[[ Exercise data open ]]

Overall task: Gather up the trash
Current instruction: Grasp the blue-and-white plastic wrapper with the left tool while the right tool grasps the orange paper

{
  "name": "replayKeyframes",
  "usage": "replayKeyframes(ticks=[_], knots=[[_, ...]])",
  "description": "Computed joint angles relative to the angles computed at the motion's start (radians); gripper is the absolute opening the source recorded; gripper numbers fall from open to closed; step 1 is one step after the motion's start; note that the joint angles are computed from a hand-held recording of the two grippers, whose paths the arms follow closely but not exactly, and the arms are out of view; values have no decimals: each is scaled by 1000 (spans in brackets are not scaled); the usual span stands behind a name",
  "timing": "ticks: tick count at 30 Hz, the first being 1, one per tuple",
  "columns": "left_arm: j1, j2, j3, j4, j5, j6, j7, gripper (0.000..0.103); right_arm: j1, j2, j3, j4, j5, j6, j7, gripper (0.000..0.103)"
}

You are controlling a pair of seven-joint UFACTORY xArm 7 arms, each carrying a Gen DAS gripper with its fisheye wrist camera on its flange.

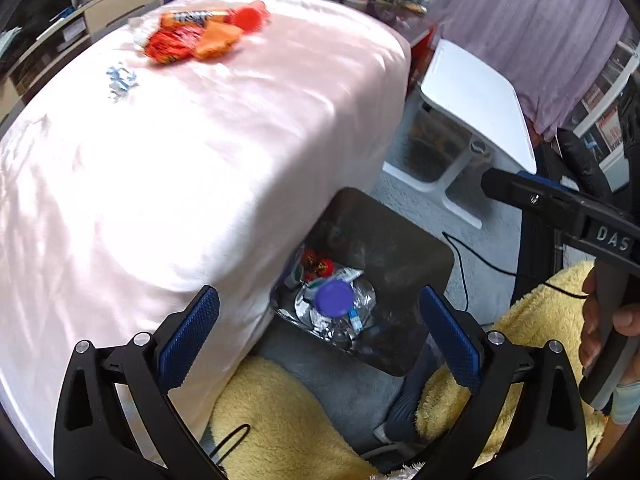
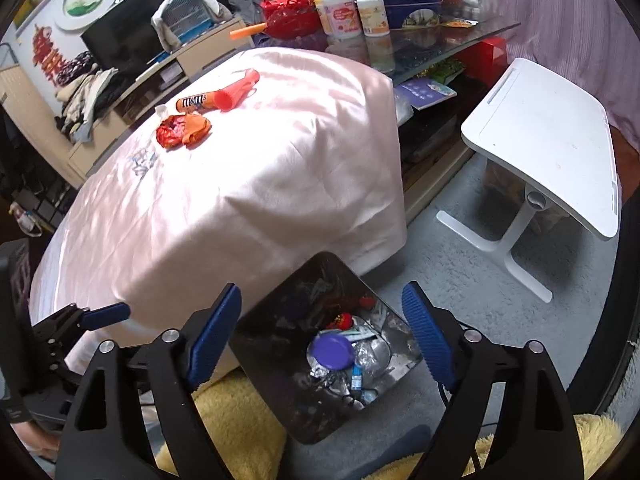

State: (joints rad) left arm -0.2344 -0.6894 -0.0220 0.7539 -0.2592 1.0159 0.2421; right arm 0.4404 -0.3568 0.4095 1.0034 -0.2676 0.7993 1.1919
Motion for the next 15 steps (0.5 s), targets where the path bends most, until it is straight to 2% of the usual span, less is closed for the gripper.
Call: replayKeyframes(ticks=[8, 15], knots=[[66, 31, 55, 86, 22, -1, 14, 95, 0, 119, -7, 135, -58, -9, -40, 85], [148, 140, 74, 167, 89, -51, 25, 95, 47, 307, -54, 327, -121, -9, -84, 85]])
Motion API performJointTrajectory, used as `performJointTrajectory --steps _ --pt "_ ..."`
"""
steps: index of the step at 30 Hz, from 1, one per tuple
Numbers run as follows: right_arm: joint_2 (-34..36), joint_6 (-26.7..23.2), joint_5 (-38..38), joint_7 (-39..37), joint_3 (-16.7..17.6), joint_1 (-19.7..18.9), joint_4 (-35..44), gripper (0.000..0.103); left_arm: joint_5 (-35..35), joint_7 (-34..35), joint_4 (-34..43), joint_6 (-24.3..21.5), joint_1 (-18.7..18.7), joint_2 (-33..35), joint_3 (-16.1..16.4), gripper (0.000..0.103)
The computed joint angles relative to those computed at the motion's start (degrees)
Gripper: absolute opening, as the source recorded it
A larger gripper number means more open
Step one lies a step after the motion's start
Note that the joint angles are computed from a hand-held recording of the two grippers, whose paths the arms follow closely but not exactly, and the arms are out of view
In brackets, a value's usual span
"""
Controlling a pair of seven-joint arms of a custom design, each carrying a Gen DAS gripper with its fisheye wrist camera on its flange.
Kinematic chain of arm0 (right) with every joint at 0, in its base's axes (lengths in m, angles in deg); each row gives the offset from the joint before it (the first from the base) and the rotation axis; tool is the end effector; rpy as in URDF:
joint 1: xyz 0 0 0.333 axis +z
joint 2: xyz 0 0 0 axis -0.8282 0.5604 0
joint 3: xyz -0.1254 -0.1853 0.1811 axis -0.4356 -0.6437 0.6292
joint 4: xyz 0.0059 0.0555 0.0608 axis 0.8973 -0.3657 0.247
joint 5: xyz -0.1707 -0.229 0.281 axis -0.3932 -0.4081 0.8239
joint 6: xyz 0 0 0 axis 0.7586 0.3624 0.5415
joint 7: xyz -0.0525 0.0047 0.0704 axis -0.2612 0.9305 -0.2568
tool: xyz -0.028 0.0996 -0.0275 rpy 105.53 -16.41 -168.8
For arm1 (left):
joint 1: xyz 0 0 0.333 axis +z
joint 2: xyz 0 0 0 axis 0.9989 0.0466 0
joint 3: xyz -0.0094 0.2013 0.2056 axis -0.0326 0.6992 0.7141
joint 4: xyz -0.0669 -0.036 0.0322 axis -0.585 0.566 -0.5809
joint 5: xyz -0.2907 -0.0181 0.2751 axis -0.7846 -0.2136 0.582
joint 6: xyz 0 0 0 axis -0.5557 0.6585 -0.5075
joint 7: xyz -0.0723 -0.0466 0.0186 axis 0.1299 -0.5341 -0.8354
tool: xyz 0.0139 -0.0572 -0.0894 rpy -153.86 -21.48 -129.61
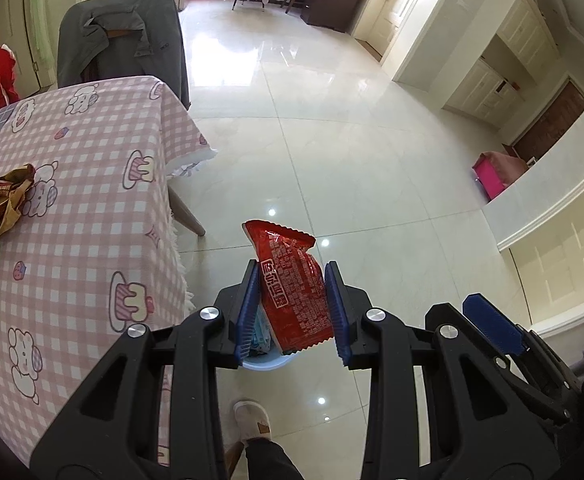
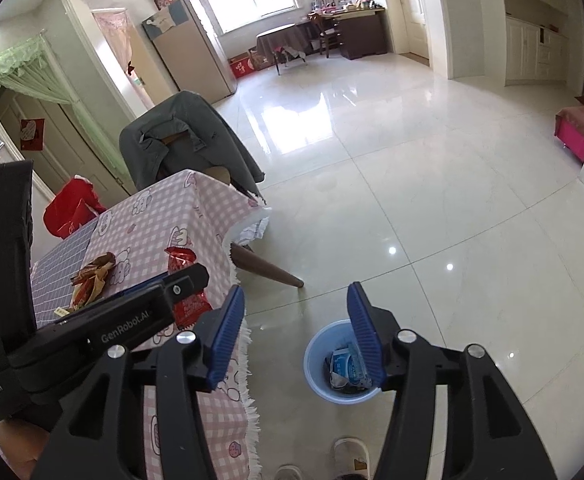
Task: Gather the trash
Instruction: 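Open the right tool then the left tool above the blue bucket, then move both tools back over the remaining trash on the table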
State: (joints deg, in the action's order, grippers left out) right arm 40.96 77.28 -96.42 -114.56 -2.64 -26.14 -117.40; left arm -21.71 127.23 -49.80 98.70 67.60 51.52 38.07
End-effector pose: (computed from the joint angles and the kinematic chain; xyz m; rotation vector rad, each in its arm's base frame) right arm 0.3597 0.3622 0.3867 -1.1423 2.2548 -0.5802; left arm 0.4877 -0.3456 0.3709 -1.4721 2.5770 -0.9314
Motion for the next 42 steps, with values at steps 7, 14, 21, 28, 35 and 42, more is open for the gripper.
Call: performJointTrajectory --steps 7,14,21,28,35,42 --pt "-1.62 -3.19 -0.02 1.12 0.89 0.26 -0.52 0.056 0.35 -0.84 -1.82 5.43 -0.64 -0.80 -0.28 0.057" --pt "1.04 -5.25 -3.21 2.40 1.41 0.85 3.50 0.059 -1.36 0.62 -3.62 7.44 0.60 -2.94 0.50 0.065" --pt "7.26 -4.95 -7.67 1.57 0.31 2.68 11.11 0.061 -4.30 1.99 -5.92 8.30 2.66 -5.93 2.59 0.067" --pt "16.64 -2.25 -10.01 -3.41 -2.39 5.99 22.69 0.062 -5.34 1.86 -9.27 8.60 5.75 -9.59 5.96 0.068" --pt "26.51 0.80 -8.49 -10.94 -6.05 10.30 35.36 0.063 -4.34 0.24 -12.19 9.02 9.10 -12.21 8.85 0.069" --pt "38.33 3.28 -3.08 -21.21 -8.81 14.27 50.61 0.065 -2.26 -1.33 -14.96 9.60 13.16 -13.66 11.33 0.070"
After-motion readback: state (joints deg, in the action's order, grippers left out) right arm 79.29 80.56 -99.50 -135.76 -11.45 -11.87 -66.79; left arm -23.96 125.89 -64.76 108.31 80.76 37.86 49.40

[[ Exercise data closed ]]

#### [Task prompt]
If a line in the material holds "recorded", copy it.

#### [Written response]
  "description": "Computed joint angles relative to the angles computed at the motion's start (radians); gripper is the absolute opening the source recorded; gripper numbers fall from open to closed; step 1 is one step after the motion's start; note that the joint angles are computed from a hand-held recording of the two grippers, whose paths the arms follow closely but not exactly, and the arms are out of view; values have no decimals: each is scaled by 1000 (spans in brackets are not scaled); the usual span stands behind a name",
Gripper: absolute opening, as the source recorded it

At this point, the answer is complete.